--- RECORDS PROVIDED Enclosed Below ---

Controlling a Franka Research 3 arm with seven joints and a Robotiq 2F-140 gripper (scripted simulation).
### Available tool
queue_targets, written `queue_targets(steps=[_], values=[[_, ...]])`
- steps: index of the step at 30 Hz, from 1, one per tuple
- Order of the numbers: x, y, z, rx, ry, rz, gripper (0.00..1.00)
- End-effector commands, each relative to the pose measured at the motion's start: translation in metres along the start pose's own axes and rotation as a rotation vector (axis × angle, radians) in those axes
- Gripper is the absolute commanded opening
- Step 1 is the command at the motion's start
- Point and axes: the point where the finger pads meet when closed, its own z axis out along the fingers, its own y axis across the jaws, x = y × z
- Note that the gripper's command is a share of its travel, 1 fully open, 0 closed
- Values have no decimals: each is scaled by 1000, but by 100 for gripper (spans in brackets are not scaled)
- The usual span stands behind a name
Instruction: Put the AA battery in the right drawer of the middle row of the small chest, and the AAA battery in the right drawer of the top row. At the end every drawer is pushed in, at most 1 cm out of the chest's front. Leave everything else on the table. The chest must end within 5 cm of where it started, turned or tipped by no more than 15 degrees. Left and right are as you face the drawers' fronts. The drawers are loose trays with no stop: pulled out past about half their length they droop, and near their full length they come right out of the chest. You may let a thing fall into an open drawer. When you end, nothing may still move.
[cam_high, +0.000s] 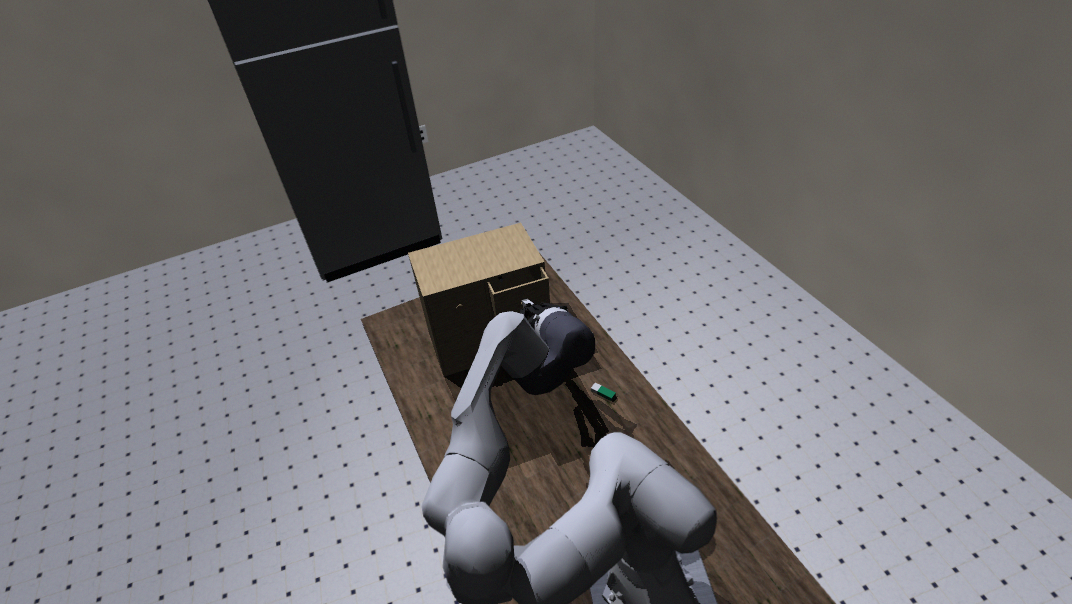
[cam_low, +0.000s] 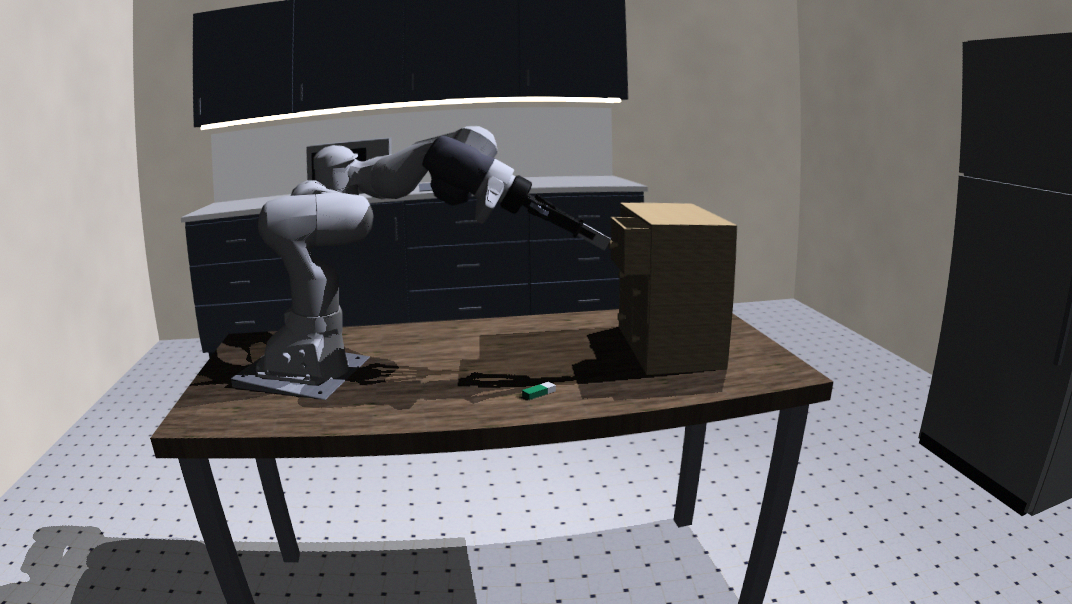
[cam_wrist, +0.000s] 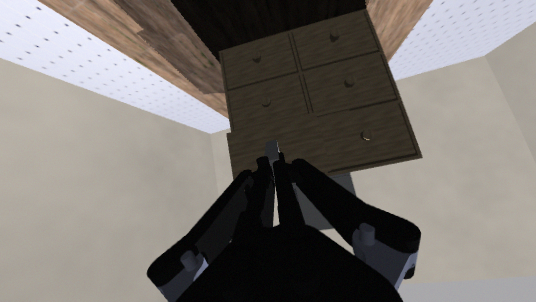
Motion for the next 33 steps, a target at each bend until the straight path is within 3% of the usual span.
queue_targets(steps=[1,33], values=[[-2,2,6,-6,1,-1,0],[-22,2,41,-6,1,-1,0]])
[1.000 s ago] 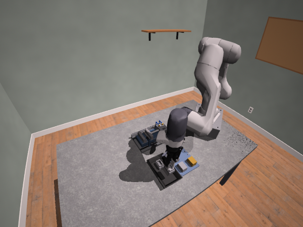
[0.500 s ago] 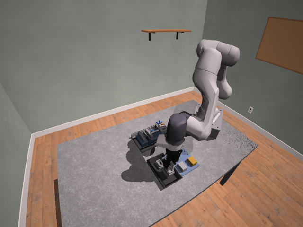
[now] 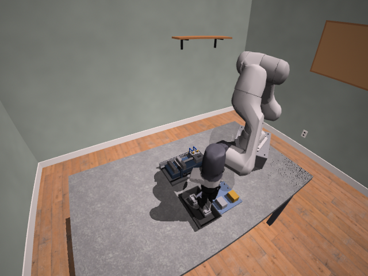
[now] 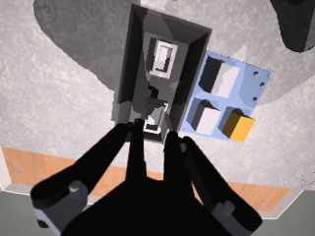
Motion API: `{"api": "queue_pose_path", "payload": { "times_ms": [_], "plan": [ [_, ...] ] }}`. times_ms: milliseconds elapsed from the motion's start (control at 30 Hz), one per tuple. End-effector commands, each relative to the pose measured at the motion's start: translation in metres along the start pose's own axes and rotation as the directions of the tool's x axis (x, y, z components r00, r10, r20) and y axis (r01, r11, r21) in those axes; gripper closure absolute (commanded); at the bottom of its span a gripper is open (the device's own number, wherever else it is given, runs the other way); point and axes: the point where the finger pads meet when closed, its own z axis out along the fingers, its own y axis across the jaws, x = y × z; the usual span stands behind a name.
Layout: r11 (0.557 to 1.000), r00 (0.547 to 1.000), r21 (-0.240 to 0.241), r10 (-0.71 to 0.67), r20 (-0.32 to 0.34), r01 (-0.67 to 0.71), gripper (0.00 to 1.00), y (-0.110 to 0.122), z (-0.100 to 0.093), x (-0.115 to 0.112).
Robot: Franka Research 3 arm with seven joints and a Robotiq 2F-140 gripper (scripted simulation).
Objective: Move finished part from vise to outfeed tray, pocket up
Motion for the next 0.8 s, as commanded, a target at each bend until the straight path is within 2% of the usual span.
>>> {"api": "queue_pose_path", "payload": {
  "times_ms": [0,400,767],
  "plan": [
    [1.0,1.0,0.014,0.0,0.007,0.0,1.0,-0.005,0.0,-0.004],
    [1.0,1.0,0.014,0.0,0.007,0.0,1.0,-0.005,0.015,-0.004],
    [1.0,1.0,0.014,0.0,0.007,0.0,1.0,-0.005,0.021,-0.004]
  ]
}}
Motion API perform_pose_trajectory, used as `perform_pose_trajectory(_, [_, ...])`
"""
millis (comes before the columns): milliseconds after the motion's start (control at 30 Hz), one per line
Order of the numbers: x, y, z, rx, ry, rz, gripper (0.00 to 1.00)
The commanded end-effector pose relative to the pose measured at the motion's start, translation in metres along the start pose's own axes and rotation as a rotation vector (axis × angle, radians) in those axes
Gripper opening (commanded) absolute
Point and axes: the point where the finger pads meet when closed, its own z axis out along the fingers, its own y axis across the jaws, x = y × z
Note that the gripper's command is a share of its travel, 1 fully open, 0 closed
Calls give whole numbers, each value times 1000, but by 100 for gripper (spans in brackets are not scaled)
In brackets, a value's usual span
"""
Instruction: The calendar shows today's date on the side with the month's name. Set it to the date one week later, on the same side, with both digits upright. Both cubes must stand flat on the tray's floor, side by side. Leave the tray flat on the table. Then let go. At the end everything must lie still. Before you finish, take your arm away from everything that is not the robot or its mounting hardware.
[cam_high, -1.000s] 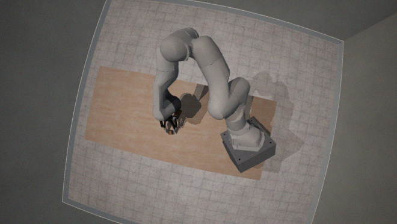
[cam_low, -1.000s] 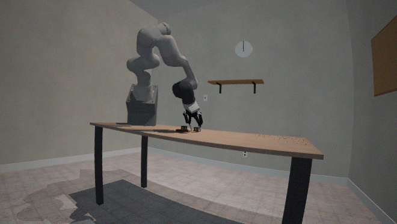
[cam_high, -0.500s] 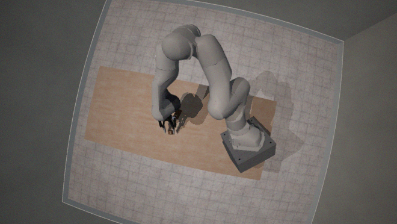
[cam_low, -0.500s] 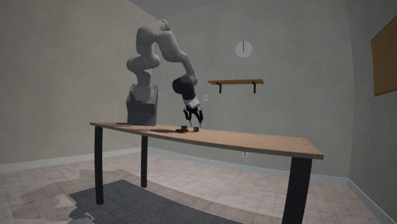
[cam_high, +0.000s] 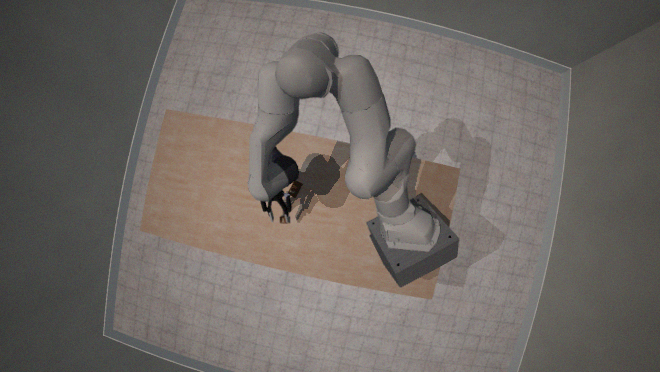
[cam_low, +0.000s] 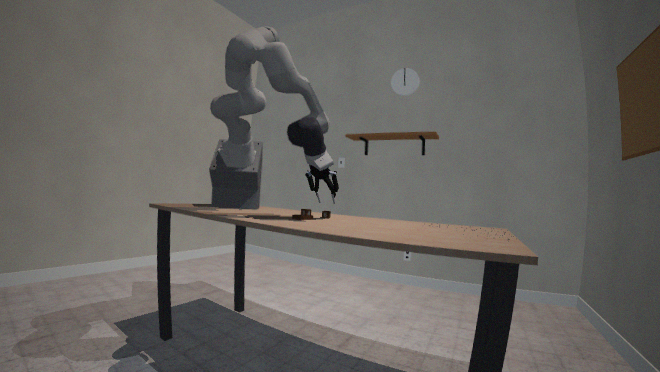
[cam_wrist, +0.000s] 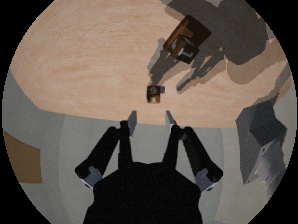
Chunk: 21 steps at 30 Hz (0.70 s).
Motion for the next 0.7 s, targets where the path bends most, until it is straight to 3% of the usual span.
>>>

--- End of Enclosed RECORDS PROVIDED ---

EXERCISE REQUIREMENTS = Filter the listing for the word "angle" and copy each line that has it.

COMPLETED TASK =
- End-effector commands, each relative to the pose measured at the motion's start: translation in metres along the start pose's own axes and rotation as a rotation vector (axis × angle, radians) in those axes
The commanded end-effector pose relative to the pose measured at the motion's start, translation in metres along the start pose's own axes and rotation as a rotation vector (axis × angle, radians) in those axes

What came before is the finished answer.